ナナ「うん、あたしのお友だち。いっしょにパレードするの」

リリア「ふーん・・」

サウィン「ほら、カミーユくん、わたしたち、同じグループなんだから」

サウィン、カミーユの腕を自分のほうへひっぱる。
カミーユ、その拍子に、視界のすみに目をとめる。

カミーユ「あれ、あの人たちって・・」

公園の柵のむこうに、黒い帽子をかぶった男性が5人いた。

サウィン「ああ、気にすることないわ。海のむこうから来た、ただの観光客でしょ」

カミーユ「そうなんだ・・」

カミーユ、ガイコツのマスクをかぶる。

ドルイド「では、みなさん、いよいよスタートです!マリンの塔まで、パレードします。けっして、列をみださないように!」

参加者のみんなが、オーと声をあげる。

パレードがはじまった。

ドルイドが先頭に立って、参加者みんながゆっくりと歩き出す。

街の人たちが、手をふりながらパレードを見ている。
カメラを手にしている人たちも、多くいた。

「トリック・オア・トリート!」

街の人たちが、参加者のこどもたちに、お菓子をわたしてくる。

こどもたち「わあ、ありがとうございます!」

こどもたちが、カゴにお菓子をつめる。

ナナ「ほら、楽しいでしょ? おじさんも、いっぱいはしゃいで」

ナナ、コートの下で、翼を小さくはためかせているおじさんに言う。

ふくろう「ああ、こんなワクワクした気分は、本当にひさしぶりだよ・・・・、ん?」

ナナ「おじさん、どうかした?」

ふくろう「いや、あの子たちがな。なんだか、落ち着かない様子なのさ」

ふくろうおじさん、屋根の上のシロフクロウたちを見ながら言う。

ナナ「パレードで、興奮してるんですよ」

ふくろう「そうか・・、うん、そうだな」

ナナ、すこし離れた位置で魔女姿のサウィンと、カミーユのガイコツがならんで行進しているのを見る。

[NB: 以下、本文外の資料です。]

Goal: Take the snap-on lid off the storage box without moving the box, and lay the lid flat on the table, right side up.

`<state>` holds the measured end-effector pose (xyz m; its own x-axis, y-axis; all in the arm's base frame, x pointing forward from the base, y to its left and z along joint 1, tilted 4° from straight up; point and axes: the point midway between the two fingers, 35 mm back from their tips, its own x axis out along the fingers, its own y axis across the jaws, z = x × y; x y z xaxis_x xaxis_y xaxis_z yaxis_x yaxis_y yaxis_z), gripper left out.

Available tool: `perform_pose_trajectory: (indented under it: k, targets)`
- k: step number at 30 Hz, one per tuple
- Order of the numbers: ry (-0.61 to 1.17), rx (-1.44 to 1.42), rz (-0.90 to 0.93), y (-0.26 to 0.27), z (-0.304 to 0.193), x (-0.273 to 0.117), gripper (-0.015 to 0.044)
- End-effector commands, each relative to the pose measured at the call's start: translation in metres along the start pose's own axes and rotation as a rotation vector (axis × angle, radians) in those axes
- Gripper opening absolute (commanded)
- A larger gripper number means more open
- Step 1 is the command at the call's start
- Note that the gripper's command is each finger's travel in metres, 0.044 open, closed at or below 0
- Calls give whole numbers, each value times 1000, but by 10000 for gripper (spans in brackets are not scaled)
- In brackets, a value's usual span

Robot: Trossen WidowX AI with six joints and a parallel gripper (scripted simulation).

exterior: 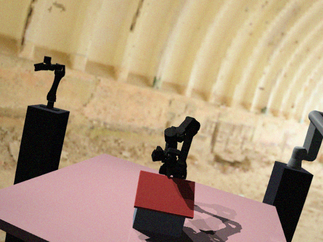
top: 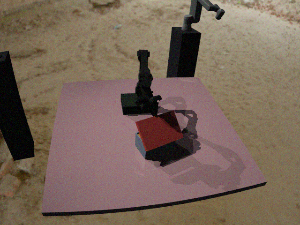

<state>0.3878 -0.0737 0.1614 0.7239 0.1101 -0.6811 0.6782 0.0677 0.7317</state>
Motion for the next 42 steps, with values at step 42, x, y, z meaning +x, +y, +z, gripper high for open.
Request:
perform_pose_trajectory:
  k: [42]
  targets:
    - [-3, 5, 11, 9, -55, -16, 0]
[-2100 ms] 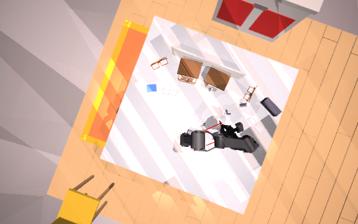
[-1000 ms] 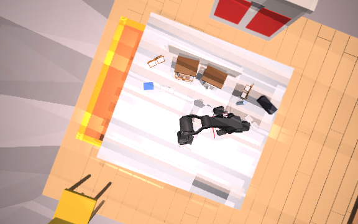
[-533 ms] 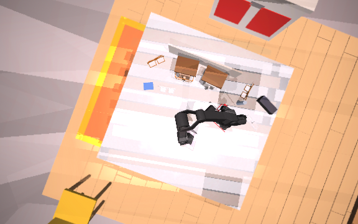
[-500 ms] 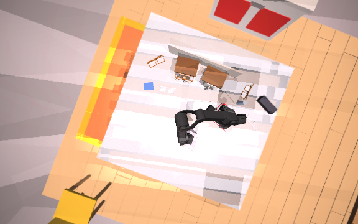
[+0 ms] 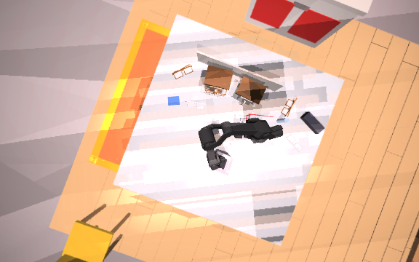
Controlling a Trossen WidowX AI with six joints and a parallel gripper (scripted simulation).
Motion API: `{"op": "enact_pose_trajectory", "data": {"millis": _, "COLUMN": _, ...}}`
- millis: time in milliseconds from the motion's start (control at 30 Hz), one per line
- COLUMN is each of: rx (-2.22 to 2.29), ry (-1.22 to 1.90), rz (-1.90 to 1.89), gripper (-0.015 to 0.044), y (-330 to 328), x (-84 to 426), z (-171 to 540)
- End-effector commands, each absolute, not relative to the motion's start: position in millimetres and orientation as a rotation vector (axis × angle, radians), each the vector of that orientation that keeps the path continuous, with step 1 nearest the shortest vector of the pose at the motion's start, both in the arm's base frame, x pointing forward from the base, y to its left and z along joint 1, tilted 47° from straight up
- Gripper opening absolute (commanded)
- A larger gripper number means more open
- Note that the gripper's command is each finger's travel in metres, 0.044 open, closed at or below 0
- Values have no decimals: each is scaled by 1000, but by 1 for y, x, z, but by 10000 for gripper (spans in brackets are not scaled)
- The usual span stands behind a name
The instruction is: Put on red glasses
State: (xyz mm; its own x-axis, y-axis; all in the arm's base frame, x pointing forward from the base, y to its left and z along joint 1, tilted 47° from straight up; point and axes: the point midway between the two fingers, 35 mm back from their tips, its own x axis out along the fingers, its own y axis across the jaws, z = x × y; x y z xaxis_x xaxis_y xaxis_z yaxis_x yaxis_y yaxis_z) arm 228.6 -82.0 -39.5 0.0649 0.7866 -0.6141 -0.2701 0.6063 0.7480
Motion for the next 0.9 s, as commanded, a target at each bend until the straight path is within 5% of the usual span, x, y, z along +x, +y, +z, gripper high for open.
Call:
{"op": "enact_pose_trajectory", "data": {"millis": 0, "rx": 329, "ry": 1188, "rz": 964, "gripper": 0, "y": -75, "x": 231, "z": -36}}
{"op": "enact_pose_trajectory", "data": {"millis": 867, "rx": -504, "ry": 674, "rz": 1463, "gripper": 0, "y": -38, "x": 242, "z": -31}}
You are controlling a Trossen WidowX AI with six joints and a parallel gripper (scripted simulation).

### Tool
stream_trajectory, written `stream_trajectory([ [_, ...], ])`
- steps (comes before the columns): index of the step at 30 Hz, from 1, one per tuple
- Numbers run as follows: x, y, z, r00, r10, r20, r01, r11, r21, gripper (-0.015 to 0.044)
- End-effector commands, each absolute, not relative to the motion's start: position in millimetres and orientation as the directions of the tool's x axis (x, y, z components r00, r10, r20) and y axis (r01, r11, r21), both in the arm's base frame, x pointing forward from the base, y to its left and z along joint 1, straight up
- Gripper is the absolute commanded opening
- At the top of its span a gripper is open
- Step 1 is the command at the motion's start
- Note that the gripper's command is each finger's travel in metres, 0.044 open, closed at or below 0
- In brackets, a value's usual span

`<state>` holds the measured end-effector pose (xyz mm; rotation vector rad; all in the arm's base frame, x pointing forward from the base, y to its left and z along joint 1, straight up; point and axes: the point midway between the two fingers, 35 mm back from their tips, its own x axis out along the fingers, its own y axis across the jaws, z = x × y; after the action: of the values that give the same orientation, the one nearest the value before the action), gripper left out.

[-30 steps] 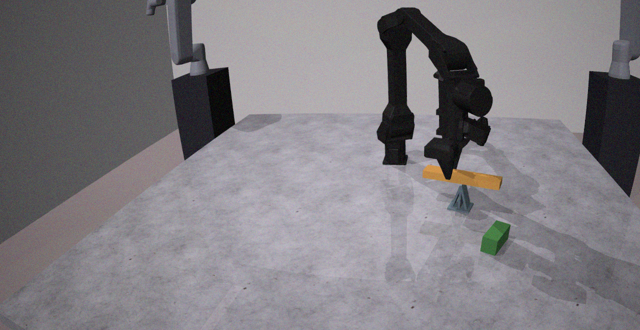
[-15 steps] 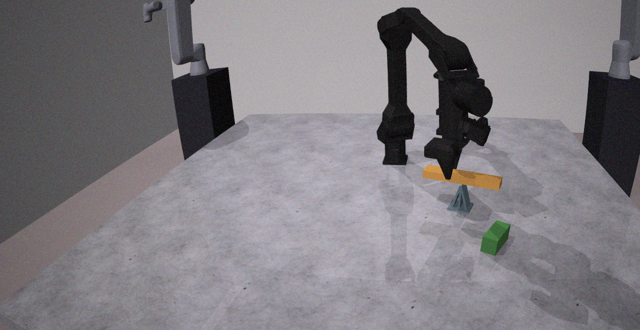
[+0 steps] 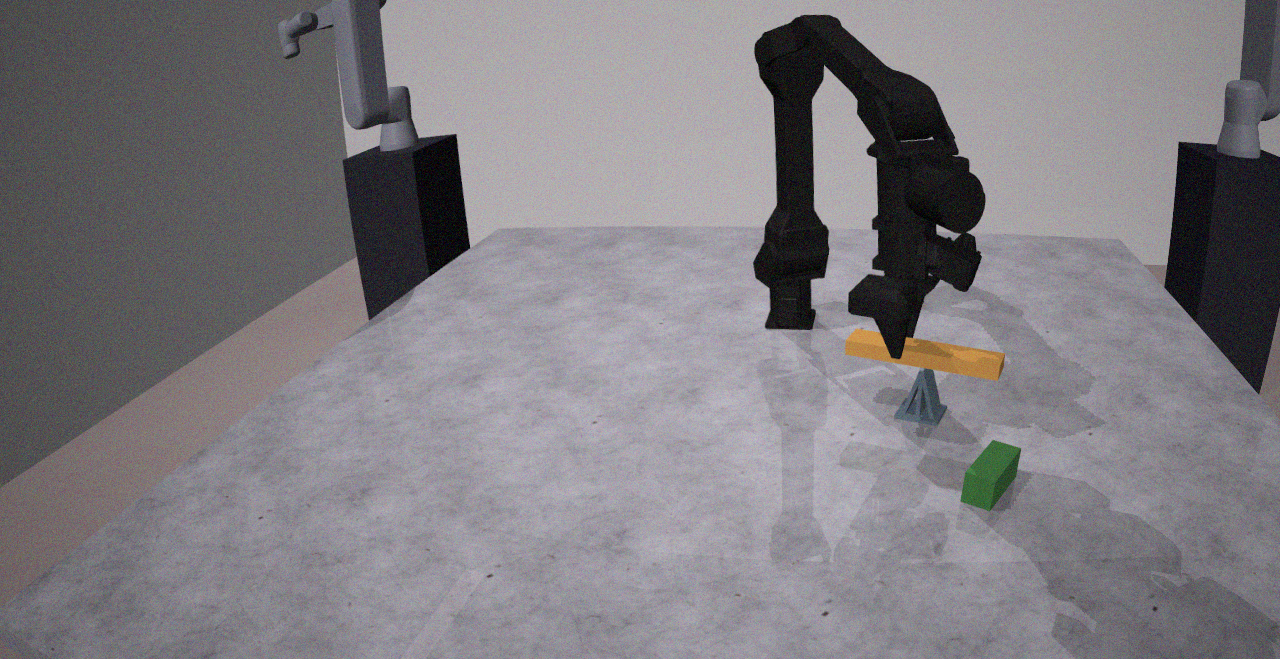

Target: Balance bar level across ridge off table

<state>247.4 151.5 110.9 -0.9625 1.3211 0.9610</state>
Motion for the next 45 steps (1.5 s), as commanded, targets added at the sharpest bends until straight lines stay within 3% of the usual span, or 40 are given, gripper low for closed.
stream_trajectory([
  [1, 247.4, 151.5, 110.9, 0.020, 0.014, -1.000, -0.947, 0.321, -0.015, 0.0000],
  [15, 247.4, 151.5, 110.9, 0.020, 0.014, -1.000, -0.947, 0.321, -0.015, 0.0000],
  [22, 247.4, 151.5, 110.9, 0.020, 0.014, -1.000, -0.947, 0.321, -0.015, 0.0167],
  [45, 247.4, 151.5, 110.9, 0.020, 0.014, -1.000, -0.947, 0.321, -0.015, 0.0169],
])
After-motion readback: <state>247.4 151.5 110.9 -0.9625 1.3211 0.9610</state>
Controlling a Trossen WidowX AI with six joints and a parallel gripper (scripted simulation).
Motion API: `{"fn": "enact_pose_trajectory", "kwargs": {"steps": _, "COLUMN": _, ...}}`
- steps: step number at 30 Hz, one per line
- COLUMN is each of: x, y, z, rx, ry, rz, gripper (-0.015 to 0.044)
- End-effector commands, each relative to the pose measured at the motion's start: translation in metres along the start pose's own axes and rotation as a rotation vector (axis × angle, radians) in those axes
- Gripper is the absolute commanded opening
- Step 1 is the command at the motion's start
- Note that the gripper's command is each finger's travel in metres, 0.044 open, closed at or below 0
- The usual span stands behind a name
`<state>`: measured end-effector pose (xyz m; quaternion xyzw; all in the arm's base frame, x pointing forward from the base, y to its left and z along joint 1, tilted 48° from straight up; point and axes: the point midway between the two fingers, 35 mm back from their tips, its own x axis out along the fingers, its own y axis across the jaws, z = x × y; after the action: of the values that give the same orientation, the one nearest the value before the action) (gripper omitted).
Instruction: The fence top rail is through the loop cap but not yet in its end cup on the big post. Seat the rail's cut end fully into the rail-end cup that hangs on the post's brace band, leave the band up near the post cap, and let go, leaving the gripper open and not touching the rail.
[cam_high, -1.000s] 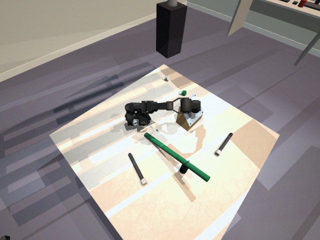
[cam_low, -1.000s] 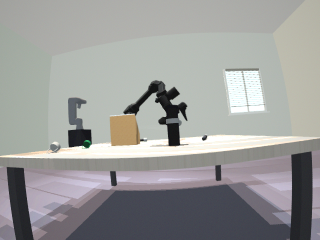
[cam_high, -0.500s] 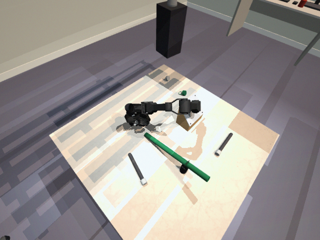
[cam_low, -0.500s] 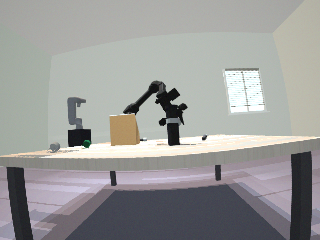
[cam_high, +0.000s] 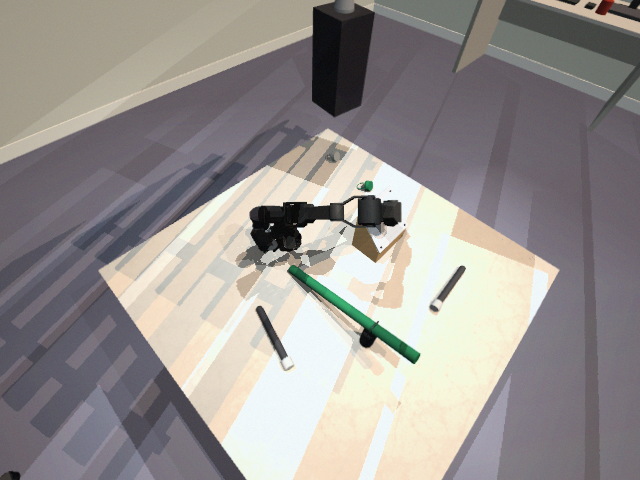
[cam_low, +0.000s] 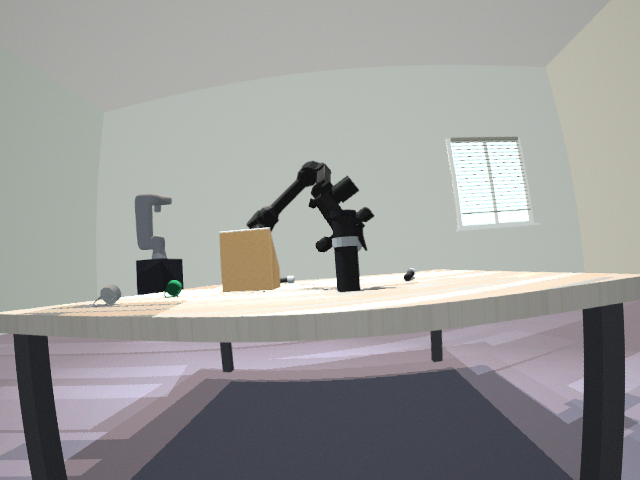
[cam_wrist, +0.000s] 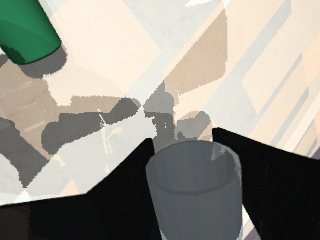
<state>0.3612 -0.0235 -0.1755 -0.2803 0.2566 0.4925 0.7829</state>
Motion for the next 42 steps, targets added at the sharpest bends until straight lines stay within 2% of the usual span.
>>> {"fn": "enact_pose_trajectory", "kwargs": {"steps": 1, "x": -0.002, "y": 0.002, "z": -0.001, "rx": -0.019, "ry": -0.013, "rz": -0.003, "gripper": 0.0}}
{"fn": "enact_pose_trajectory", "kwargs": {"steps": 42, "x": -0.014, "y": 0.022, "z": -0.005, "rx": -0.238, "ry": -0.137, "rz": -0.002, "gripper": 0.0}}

サウィンは杖を振り、カミーユは、ガオーとやや迫力にかける声を出している。

ナナ「まあ、こんなときもあっていいか・・」

ナナ、苦笑いをして、ニャンと猫の声を出す。

すると、リリアが、ナナにむかってストリートのむこうを指さす。

リリア「ねえ、ナナさん。あれ、シカさんだよねー。野毛の山動物園の子たち?」

ナナ、ストリートわきの路地の奥を見ると、シカたちがコンテナのようなボックスに運ばれているのが見えた。

ナナ「え・・。園長さんから、そんなこと聞いてないけど・・」

ナナ、ハッとする。

ナナ「まさか・・」

ナナ、黒い帽子の男たちが、路地の奥に消えていくのが見えた。

すこしすると、屋根の上のシロフクロウが、路地の奥に追うように飛んでいく。

ナナ「もしかして・・」

◯洞窟の中

アカリ、大きな泉の前で、しばらくたちつくしていた。
やがて、足もとに羽が落ちているのに気づきひろいあげる。

アカリ「ここにも、羽が・・」

アカリ、そっと泉の中をのぞく。
青く透き通った世界がどこまでもひろがり、アカリは、緊張が消えていくのを覚える。

アカリ「きれい・・、なんてすてきな世界・・」

アカリ、つぶやくと、泉の底になにか光るものが見えた。

アカリ「・・・・?」

そして、光るものは、だんだん底からあがってきた。

アカリ「・・・・え?」

アカリ、思わず後ずさる。

やがて、泉の表面が、音をたててもりあがりはじめる。

アカリ「(目をあけて)・・・・!」

とつぜん、はげしい水しぶきとともに、美しい水色の衣をまとった女性が泉の中から現れた。

アカリ「お、女の人・・?」

泉の上に、美しい女性が立っていた。

アカリ、しばらくぼうぜんと女性を見ている。

やがて、ココが泉の方へ歩きだす。